» Work instruction: In the data below, find the line with "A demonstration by" and the line with "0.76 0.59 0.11", then restate both and every line between them exactly, minus the pictures.

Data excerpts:
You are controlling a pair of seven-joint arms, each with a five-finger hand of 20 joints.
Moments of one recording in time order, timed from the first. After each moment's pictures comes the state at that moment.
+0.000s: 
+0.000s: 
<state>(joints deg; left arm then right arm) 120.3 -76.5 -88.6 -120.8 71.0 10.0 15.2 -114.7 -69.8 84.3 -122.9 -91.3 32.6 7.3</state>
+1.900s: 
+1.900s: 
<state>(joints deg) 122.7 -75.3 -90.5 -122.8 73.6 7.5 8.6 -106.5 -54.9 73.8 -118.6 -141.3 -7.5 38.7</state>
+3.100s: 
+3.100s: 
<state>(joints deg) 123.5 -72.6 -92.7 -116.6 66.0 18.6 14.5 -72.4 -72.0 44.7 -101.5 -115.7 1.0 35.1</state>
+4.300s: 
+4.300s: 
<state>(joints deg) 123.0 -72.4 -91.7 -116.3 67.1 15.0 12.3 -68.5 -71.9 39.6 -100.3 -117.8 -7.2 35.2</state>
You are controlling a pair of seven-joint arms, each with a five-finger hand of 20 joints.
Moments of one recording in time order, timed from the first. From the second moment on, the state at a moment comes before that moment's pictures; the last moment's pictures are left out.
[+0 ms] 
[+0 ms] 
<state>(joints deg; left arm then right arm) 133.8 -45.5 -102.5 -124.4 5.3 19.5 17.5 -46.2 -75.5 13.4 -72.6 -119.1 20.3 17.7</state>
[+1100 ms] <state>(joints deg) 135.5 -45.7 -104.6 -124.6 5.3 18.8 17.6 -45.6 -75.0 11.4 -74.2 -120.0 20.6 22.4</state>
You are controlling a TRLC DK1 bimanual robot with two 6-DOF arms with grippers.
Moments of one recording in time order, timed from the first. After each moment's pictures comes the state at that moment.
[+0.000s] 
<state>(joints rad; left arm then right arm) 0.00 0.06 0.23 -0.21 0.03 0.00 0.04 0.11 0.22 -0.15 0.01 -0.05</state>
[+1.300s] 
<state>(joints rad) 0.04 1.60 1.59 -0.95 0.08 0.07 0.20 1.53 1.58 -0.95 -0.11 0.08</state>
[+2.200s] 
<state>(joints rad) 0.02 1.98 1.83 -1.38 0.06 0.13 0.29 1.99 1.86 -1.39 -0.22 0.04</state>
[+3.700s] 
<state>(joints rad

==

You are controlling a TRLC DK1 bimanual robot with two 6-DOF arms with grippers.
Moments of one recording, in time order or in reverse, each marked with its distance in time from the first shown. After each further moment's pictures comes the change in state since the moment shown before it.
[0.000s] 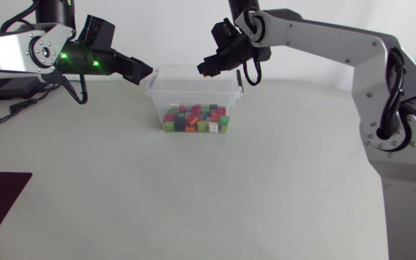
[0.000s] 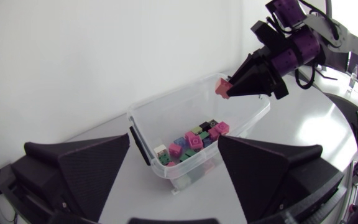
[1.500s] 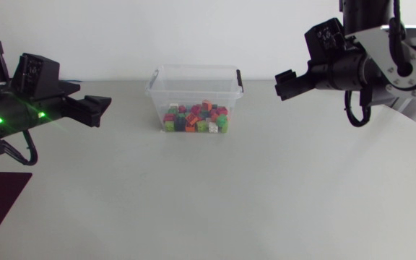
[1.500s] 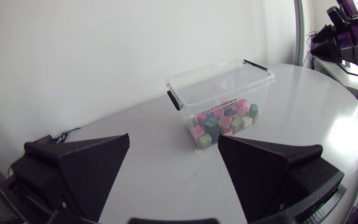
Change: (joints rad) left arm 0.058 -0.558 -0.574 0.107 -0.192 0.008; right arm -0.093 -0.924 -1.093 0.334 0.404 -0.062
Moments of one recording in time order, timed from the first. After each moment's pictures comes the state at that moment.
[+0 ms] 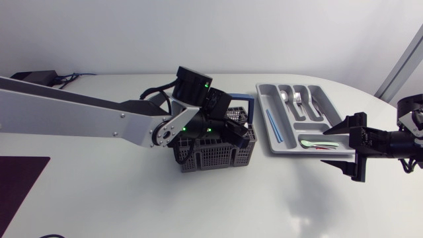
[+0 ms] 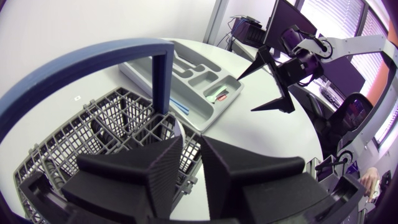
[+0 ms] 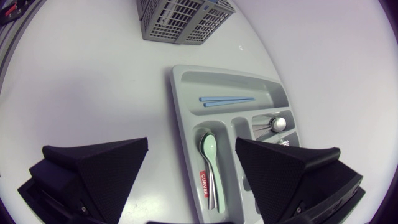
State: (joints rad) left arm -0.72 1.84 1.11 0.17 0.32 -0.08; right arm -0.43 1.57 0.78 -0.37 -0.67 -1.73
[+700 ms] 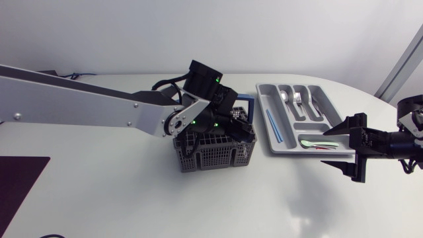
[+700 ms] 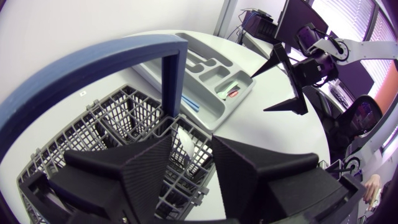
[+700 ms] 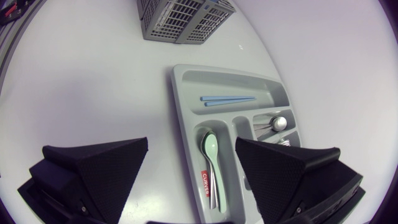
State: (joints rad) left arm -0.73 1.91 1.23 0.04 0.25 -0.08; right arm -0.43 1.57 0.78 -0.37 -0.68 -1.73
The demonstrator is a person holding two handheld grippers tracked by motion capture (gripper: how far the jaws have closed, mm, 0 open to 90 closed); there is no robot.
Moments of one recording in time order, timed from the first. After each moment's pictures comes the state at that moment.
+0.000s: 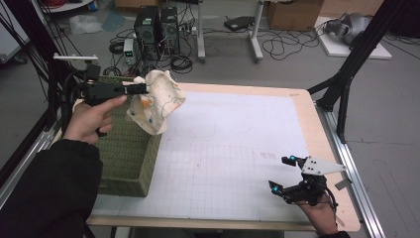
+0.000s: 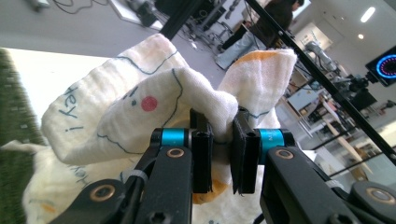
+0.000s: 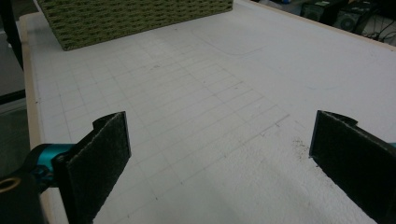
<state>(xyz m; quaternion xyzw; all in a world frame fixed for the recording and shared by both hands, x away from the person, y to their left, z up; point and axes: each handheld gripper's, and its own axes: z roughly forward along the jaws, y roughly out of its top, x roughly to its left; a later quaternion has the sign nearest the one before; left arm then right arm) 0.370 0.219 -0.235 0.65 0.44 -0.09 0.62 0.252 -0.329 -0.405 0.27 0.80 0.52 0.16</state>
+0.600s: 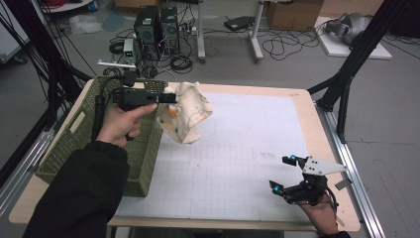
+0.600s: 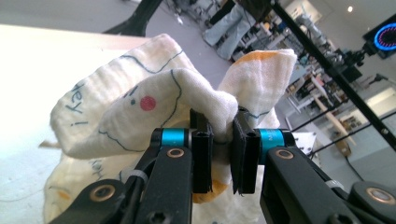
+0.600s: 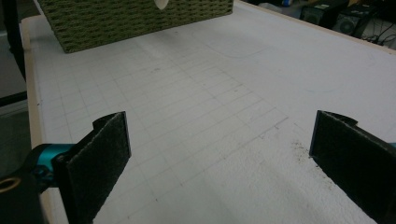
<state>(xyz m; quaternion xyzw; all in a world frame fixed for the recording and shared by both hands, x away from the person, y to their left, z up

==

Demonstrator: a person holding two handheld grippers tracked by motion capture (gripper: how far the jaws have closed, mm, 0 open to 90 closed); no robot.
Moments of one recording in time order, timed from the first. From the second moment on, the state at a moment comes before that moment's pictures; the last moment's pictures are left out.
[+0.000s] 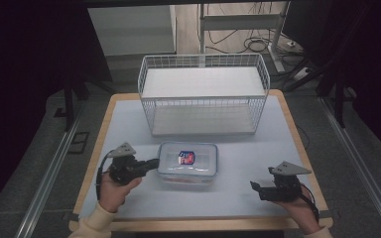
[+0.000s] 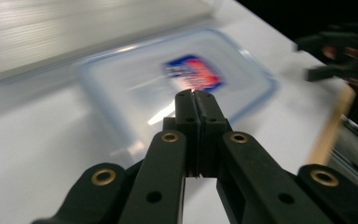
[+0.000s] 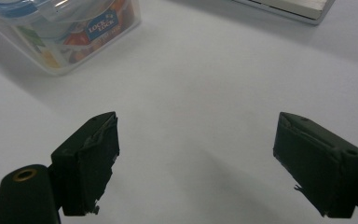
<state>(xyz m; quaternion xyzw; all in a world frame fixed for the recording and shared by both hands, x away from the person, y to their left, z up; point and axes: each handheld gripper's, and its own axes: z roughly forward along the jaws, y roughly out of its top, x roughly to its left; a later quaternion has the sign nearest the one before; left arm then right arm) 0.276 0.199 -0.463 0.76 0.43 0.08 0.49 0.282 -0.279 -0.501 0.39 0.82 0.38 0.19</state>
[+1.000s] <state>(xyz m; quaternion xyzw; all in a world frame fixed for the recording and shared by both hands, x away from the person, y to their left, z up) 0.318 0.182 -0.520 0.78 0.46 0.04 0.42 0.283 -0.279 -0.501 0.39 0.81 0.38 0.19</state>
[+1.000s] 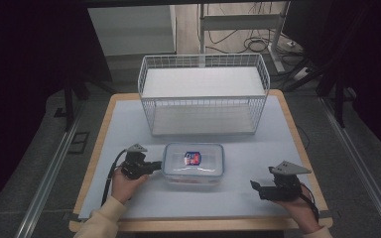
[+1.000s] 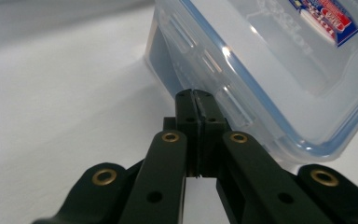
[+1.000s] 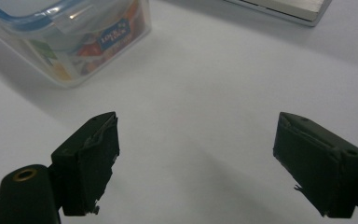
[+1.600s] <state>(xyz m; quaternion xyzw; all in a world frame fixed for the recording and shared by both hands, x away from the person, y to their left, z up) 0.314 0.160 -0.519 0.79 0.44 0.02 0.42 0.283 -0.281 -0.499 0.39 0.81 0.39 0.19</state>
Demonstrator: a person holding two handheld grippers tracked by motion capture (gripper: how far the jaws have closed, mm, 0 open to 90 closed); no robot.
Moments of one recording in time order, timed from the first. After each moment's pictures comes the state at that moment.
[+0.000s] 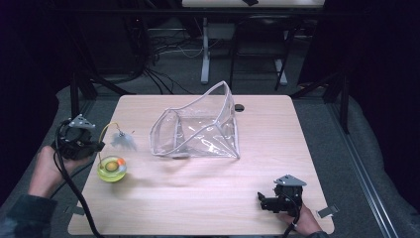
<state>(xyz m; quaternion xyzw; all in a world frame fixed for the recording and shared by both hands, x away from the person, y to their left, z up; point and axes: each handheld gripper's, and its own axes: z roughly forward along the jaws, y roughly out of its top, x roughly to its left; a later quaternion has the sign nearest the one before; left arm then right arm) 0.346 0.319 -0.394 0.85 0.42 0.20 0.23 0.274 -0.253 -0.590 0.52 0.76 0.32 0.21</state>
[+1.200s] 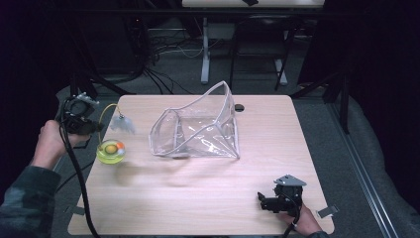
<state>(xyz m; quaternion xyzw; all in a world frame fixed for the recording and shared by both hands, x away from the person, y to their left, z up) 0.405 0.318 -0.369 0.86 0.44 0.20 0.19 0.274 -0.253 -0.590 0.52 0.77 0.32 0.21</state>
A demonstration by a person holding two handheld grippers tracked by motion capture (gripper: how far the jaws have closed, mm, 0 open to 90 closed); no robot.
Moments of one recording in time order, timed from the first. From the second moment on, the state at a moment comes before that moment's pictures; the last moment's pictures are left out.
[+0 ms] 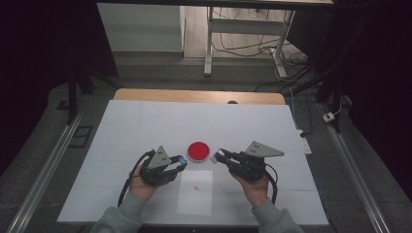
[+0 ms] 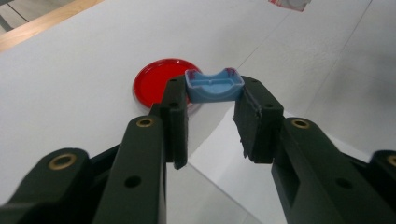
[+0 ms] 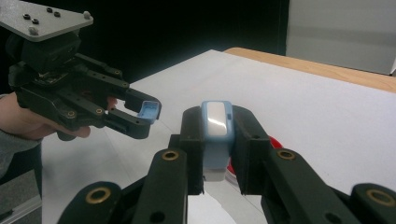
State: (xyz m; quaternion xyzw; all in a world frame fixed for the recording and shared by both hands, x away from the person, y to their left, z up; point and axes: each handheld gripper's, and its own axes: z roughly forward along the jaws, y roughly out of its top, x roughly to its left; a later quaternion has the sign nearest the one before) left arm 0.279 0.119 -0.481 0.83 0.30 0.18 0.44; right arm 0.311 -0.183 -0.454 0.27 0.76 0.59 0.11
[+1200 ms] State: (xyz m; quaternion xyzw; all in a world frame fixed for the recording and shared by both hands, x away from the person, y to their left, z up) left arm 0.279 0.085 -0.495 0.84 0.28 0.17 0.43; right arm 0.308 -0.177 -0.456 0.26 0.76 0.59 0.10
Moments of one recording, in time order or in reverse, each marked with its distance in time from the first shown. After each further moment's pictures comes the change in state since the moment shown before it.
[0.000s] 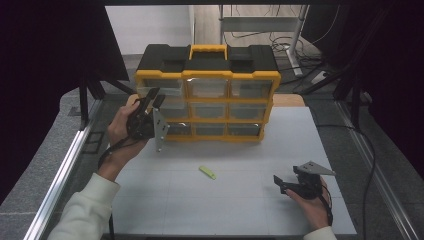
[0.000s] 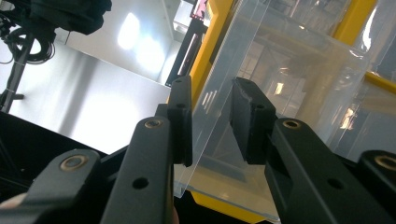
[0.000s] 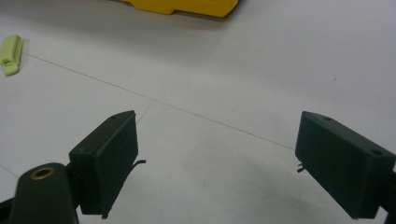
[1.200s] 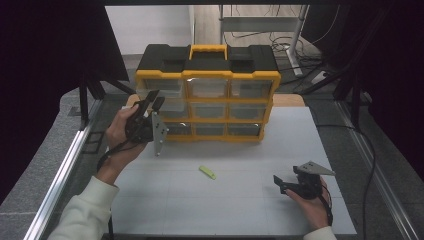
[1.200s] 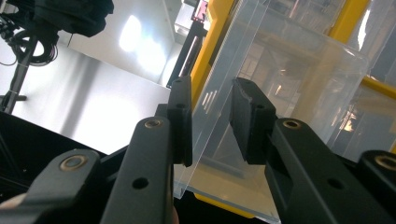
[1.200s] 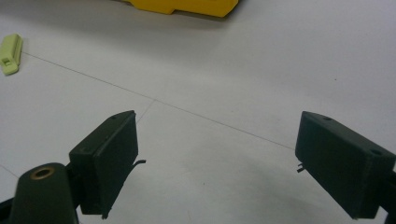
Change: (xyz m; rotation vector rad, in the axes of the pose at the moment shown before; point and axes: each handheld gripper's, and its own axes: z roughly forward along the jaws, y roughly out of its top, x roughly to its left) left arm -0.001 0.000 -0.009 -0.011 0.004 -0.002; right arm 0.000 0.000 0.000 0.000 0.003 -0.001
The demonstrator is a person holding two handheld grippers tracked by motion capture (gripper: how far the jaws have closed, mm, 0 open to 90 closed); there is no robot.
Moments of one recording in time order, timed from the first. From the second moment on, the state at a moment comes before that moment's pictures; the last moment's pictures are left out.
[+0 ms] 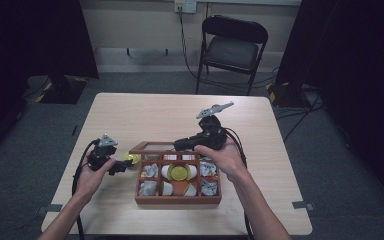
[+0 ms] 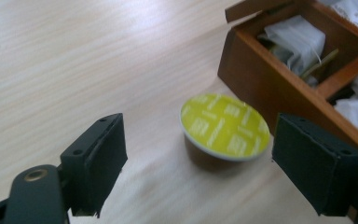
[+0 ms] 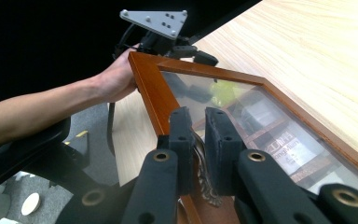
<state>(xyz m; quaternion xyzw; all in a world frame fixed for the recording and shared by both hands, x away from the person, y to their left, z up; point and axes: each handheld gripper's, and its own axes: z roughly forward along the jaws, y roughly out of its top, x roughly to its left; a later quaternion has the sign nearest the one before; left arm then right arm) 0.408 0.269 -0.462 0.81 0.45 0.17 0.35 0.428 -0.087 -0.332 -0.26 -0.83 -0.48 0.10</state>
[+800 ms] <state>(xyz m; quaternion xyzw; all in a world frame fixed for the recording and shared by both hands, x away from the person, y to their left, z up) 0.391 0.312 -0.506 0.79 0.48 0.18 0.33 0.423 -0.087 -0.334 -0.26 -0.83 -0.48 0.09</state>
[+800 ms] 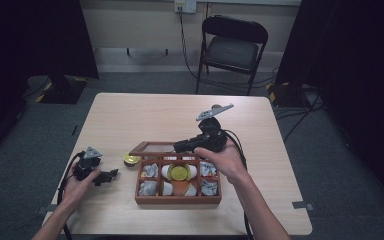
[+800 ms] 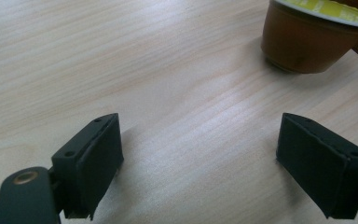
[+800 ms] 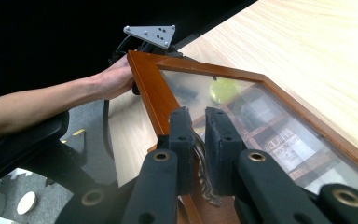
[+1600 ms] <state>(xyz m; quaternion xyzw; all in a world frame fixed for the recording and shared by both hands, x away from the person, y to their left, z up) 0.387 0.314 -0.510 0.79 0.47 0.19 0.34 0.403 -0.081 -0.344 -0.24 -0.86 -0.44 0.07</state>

» Solution to the problem:
A demonstration by a person holding two handheld grippers tracked by motion capture (gripper: how far the jaws have closed, mm, 0 open to 90 closed); no robot.
Moments of one recording in time order, timed from the first. From the second moment on, the state at a moment comes before that moment's pictures; the last moment's pictures are left out.
[+0 ms] 
[+0 ms] 
[+0 ms] 
State: (xyz m; quaternion xyzw; all in a world frame fixed for the recording and shared by both hands, x away from the person, y to their left, z up; point and axes: each handheld gripper's, and its own axes: z roughly forward along the jaws, y roughly out of its top, x roughly to its left; a later quaternion has the sign nearest the one before) left arm 0.279 0.119 -0.481 0.83 0.30 0.18 0.44; right arm 0.311 -0.183 -0.454 0.27 0.76 0.59 0.11

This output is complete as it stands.